▸ Task statement: Go through the lines below and copy each one that holds the string "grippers".

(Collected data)
+-------+

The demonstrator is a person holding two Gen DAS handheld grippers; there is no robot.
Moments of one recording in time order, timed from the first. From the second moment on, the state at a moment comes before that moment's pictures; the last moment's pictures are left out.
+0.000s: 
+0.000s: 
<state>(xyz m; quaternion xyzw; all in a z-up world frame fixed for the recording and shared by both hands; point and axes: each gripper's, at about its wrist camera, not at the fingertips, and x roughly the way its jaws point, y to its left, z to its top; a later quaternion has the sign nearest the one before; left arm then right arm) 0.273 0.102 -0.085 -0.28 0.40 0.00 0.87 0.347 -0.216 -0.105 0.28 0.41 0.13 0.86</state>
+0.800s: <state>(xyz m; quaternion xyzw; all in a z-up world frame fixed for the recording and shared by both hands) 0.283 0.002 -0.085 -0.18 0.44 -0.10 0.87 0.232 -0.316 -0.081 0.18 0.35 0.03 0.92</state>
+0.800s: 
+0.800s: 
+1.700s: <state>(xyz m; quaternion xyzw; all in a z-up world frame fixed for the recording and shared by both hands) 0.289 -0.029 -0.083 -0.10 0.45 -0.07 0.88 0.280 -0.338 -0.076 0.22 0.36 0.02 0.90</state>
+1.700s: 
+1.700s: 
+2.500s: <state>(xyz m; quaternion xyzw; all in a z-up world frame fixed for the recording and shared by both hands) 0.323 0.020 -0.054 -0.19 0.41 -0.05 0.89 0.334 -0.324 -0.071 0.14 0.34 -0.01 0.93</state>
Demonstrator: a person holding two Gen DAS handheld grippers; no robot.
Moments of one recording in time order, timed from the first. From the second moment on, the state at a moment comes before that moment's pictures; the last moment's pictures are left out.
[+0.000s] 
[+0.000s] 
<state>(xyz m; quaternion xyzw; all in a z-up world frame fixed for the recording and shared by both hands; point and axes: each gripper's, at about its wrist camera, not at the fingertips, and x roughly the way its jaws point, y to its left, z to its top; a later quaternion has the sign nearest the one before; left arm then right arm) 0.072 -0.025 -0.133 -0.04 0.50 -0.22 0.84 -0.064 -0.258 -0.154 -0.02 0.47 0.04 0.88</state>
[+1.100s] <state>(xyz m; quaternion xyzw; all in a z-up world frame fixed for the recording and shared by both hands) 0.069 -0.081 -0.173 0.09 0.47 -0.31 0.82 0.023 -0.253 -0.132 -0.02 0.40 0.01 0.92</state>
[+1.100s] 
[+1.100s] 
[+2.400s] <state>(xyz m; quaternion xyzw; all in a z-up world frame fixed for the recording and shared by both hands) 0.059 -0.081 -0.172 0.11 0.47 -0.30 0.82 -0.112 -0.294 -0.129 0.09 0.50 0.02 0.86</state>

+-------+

▸ Solution for this task:
The demonstrator is a person holding two Gen DAS handheld grippers; there is no robot.
Demonstrator: a person holding two Gen DAS handheld grippers; no robot.

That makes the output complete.